Beschrijving van de attractie
Palazzo Barbaran Da Porto is een paleis in Vicenza, ontworpen in 1569 en een paar jaar later gebouwd door de architect Andrea Palladio. Sinds 1994 is het opgenomen in de lijst van UNESCO-werelderfgoed "Palladian Villas of Veneto". Tegenwoordig herbergt het Palazzo het Andrea Palladio Museum en het International Centre for the Study of Architecture van deze geweldige inwoner van Vicenza.

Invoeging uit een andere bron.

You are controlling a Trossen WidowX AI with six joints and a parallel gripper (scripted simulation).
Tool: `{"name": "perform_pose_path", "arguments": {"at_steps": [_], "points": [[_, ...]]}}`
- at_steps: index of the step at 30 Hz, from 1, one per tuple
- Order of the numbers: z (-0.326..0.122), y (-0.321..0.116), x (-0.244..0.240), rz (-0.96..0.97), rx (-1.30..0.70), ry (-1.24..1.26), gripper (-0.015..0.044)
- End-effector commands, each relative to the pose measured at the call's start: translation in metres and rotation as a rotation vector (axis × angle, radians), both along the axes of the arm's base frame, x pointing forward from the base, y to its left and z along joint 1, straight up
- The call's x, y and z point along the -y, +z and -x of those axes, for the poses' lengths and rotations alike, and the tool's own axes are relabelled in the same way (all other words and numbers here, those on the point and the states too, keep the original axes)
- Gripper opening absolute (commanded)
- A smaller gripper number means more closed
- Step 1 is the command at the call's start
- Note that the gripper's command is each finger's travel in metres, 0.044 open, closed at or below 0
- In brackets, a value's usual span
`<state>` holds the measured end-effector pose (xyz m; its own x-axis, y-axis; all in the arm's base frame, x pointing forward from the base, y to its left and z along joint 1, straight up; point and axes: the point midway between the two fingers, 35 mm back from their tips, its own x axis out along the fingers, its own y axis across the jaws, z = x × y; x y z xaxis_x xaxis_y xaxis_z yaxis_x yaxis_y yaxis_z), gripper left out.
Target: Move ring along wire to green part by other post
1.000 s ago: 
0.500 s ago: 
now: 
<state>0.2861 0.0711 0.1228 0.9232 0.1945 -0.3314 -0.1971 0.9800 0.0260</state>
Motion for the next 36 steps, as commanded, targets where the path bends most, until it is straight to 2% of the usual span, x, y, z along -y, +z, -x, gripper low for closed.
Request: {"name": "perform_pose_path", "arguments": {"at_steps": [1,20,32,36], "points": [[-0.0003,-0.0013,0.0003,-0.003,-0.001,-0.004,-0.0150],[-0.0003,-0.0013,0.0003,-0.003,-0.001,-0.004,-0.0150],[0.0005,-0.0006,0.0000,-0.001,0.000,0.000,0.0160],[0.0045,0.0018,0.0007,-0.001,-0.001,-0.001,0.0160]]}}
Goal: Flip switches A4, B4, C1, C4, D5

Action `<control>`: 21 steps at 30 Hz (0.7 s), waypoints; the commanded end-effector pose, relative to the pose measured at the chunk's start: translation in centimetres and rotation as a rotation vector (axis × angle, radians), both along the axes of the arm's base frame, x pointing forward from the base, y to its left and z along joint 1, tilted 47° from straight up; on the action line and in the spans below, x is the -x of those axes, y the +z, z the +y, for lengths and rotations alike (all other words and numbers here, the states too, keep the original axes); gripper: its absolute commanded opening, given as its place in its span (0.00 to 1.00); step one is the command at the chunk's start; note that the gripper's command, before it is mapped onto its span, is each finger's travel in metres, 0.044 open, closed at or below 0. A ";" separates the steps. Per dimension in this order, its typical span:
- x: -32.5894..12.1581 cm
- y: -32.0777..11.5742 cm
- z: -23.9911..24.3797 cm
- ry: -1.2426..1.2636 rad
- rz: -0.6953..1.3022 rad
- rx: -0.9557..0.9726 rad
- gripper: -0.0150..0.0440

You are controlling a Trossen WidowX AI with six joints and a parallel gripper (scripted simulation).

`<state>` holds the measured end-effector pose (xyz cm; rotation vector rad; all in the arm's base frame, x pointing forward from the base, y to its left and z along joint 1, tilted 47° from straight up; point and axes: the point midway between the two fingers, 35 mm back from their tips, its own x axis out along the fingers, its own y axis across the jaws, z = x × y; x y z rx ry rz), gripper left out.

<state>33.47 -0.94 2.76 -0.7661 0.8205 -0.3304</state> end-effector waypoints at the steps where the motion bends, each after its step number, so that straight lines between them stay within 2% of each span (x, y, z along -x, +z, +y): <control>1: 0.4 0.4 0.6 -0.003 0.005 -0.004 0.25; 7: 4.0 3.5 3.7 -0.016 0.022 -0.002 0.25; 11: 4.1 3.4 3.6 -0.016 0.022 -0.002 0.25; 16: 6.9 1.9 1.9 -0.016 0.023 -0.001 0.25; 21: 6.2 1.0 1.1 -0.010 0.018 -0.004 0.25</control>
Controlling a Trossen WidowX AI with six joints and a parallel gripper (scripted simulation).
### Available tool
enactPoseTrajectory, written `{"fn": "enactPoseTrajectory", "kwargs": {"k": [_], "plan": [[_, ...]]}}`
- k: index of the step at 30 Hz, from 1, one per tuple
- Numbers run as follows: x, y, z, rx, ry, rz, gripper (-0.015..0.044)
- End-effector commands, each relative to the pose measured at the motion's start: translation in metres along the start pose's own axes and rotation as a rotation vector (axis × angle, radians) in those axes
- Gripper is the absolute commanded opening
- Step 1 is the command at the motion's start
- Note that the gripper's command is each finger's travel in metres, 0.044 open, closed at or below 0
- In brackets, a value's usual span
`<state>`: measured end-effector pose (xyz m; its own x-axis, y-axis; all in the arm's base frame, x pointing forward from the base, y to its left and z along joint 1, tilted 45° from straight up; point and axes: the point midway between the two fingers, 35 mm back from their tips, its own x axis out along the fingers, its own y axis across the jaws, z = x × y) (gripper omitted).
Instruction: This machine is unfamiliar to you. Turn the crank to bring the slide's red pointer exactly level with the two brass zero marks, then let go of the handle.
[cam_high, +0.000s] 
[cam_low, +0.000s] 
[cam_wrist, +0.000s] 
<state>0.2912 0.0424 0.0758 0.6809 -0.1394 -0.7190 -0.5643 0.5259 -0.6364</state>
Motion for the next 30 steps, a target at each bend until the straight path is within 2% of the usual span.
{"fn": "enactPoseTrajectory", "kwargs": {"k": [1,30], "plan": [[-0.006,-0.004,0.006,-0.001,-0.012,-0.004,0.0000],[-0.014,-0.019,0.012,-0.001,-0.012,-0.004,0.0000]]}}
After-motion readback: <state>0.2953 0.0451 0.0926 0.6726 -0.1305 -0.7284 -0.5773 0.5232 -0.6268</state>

Het weelderige Palazzo, gebouwd tussen 1570 en 1575 voor de plaatselijke aristocraat Montano Barbarano, is het enige grote paleis in Vicenza dat volledig door Palladio zelf is gebouwd. In zijn "Geschiedenis van Vicenza" uit 1591 beschrijft Jacopo Marzari Montano Barbarano als "een man van kunst en een uitstekende muzikant", en een verscheidenheid aan fluiten verschijnt in de paleisinventaris van die jaren, wat zijn woorden bevestigt.
Tegenwoordig zijn er in Londen minstens drie auteursprojecten van het Palazzo Barbaran Da Porto, die erg van elkaar verschillen en verschillen van hoe een modern paleis eruit ziet. Het is bekend dat Barbarano Palladio heeft gevraagd om rekening te houden met de verschillende structuren van de familie die al op de plaats van de voorgestelde constructie staan. Bovendien verwierf Barbarano na de voltooiing van het paleisproject een ander huis naast zijn eigendom, wat de reden werd voor de asymmetrische locatie van het hoofdportaal.

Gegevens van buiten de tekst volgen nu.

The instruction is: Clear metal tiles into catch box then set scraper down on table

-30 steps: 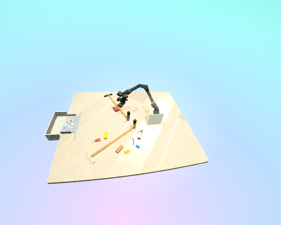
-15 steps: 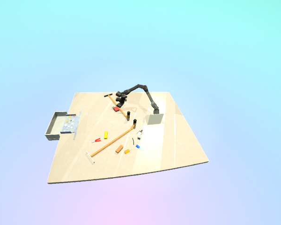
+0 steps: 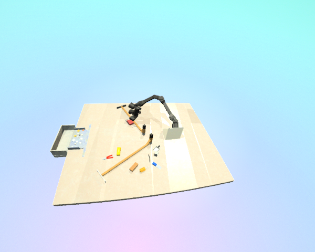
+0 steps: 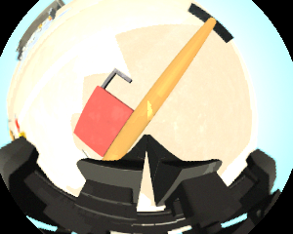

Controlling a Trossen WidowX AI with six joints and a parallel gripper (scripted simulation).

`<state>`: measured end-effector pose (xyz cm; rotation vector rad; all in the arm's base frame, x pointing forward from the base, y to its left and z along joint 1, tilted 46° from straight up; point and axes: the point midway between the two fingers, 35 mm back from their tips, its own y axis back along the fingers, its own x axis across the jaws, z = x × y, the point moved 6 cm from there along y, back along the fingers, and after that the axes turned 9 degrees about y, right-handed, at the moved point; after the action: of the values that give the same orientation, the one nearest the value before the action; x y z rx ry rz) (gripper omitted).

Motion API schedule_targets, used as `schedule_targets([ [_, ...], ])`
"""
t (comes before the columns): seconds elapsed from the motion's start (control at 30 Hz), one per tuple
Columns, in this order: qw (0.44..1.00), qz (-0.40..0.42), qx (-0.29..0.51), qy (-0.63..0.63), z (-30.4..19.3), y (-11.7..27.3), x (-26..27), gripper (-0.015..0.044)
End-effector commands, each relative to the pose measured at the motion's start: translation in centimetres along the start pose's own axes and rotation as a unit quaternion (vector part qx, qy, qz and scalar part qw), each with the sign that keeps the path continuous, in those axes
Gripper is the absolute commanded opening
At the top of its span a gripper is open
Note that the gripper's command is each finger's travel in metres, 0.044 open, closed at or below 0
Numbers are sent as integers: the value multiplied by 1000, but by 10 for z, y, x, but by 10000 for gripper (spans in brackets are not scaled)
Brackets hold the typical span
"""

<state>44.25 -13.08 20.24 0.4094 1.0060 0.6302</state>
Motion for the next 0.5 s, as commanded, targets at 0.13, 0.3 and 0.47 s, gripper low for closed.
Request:
schedule_targets([
  [0.13, 1000, -2, 1, -2, 6, -2, 7, 0],
  [0.3, 1000, -1, 1, -2, 9, -2, 10, 0],
  [0.47, 1000, -1, 1, -2, 12, -3, 14, 0],
])
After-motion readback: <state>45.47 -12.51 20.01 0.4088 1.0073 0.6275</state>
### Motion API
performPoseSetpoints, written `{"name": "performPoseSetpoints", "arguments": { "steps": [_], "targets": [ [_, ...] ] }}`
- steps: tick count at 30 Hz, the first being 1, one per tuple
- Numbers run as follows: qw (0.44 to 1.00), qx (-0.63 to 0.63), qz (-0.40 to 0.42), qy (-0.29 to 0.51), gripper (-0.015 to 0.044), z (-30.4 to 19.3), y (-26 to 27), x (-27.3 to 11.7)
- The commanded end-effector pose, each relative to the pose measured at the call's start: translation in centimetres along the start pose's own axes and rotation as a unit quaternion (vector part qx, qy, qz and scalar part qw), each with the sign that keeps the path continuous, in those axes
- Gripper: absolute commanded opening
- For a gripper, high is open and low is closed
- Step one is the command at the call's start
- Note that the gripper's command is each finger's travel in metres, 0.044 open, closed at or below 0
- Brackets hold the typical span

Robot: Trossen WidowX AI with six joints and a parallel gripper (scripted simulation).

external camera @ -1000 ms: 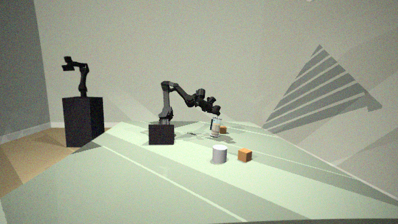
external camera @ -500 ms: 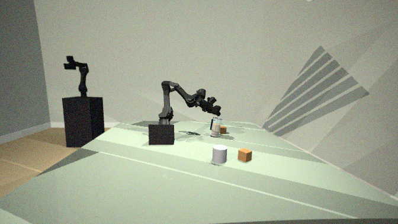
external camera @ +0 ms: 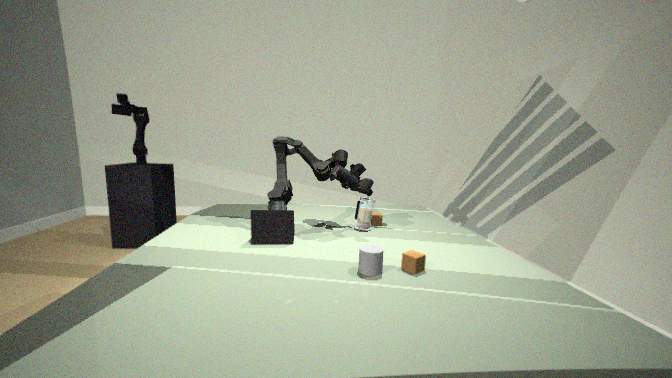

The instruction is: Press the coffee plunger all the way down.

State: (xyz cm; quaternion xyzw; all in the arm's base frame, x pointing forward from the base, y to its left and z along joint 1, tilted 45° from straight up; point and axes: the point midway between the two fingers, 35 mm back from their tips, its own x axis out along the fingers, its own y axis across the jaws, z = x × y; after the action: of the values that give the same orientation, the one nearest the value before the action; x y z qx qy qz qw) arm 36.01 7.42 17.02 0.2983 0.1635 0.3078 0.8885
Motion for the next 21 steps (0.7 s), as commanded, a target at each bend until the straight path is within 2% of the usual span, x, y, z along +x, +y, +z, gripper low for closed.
{"name": "performPoseSetpoints", "arguments": {
  "steps": [1,2,14,21],
  "targets": [
    [1.000,0.000,0.000,0.000,0.0116,0.0,0.0,0.0],
    [1.000,0.000,0.000,0.000,0.0116,0.0,0.0,0.0],
    [1.000,0.000,0.000,0.000,0.0431,0.0,0.0,0.0],
    [1.000,0.000,-0.001,0.004,0.0440,1.5,-0.2,-1.3]
  ]
}}
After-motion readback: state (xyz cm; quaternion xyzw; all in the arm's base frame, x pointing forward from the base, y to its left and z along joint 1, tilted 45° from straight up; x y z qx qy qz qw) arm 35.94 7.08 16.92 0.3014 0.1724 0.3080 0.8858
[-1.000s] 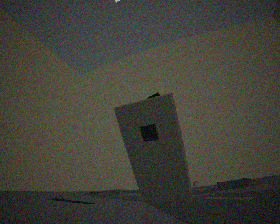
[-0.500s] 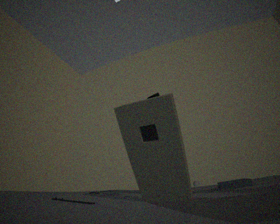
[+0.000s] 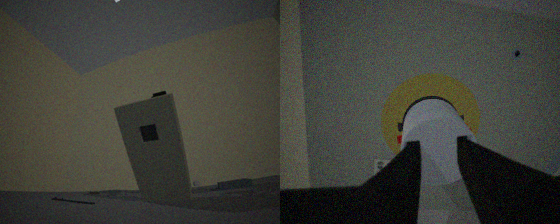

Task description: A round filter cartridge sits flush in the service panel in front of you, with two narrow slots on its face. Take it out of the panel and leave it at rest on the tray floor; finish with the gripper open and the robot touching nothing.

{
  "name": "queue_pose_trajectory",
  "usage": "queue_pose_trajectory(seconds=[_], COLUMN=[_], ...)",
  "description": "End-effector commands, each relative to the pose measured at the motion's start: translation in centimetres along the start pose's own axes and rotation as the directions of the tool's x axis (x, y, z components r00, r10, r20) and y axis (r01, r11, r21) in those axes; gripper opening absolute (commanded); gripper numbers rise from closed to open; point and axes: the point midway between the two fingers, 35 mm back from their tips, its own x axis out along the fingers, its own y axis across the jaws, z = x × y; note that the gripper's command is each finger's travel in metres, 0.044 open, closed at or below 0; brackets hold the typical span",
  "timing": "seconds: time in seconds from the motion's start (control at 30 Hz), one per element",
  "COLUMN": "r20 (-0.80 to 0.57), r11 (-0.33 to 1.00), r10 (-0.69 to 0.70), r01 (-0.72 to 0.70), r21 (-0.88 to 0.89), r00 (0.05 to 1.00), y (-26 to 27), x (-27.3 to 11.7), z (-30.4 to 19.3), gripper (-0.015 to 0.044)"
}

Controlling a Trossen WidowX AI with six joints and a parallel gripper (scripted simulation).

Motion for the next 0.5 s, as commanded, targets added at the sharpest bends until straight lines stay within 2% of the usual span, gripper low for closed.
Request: queue_pose_trajectory(seconds=[0.0,0.47], r20=[-0.014,-0.011], r11=[1.0,0.999], r10=[0.015,0.018], r01=[-0.015,-0.019], r21=[-0.021,-0.03], r00=[1.0,1.0], y=[0.0,-1.8], x=[-2.1,-2.4], z=[-0.1,-0.3], gripper=[0.0,0.0])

Het moet gezegd worden dat Palladio tijdens de bouw van het paleis twee problemen moest oplossen: de eerste - hoe de vloer van de grote zaal op de "dronken nobile" te ondersteunen, en de tweede - hoe de symmetrie van het interieur te herstellen, gebroken door de schuine muren van oude huizen. Gebaseerd op het model van het Teatro Marcellus in Rome, verdeelde Palladio het interieur in drie vleugels, waarbij in het midden vier Ionische zuilen werden geplaatst. Dus loste hij het eerste probleem op. Vervolgens werden de kolommen verbonden met de muren van de gebouwen met behulp van fragmenten van verticale architraven - dit was de oplossing voor het tweede probleem. Bovendien maakte het de creatie van een aantal zogenaamde "Palladiaanse vensters" mogelijk.
Om zijn paleis te versieren, huurde Barbarano de grootste schilders van die tijd in - Giovanni Battista Zelotti, Anselmo Caner en Andrea Vicentino. Het stucwerk is gedaan door Lorenzo Rubini en zijn zoon Agostino. Het eindresultaat is een prachtig Palazzo, dat kan wedijveren met de residenties van Thiene, Porto en Valmarana en dat de eigenaar in staat stelt zichzelf uit te roepen tot een invloedrijk lid van de Vicenza-samenleving.
In 1998, na 20 jaar restauratie, werd Palazzo Barbaran da Porto heropend voor het publiek. En in 1999 huisvestte het het Palladio Museum.